_Exercise_. Only lines below containing the string "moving" should be counted; please give that count by itself.

::::

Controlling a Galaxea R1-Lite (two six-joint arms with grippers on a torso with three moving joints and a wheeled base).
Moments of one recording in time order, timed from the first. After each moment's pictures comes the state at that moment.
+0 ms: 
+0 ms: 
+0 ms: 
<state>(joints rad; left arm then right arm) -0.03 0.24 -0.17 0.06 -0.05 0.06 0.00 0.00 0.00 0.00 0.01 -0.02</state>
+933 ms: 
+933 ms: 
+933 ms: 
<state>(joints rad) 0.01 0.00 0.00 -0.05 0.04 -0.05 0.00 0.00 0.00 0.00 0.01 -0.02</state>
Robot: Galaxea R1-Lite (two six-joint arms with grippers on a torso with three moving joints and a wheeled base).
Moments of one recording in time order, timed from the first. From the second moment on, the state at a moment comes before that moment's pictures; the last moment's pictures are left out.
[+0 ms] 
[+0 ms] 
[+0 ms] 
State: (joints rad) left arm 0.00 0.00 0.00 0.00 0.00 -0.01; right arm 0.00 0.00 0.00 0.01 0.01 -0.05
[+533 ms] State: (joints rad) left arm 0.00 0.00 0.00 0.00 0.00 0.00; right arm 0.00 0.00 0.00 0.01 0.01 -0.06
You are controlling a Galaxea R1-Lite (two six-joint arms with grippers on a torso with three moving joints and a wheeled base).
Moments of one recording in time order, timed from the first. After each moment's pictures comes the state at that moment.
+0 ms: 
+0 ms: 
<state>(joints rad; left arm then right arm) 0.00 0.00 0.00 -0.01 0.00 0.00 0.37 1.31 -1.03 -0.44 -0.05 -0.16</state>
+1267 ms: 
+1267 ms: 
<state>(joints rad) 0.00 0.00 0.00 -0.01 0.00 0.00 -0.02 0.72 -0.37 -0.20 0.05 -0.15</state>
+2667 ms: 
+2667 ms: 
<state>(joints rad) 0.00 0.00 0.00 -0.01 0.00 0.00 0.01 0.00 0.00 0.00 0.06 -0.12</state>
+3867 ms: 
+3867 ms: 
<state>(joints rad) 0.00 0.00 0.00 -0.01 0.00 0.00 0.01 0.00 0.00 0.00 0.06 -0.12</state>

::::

_Response to this task_. 3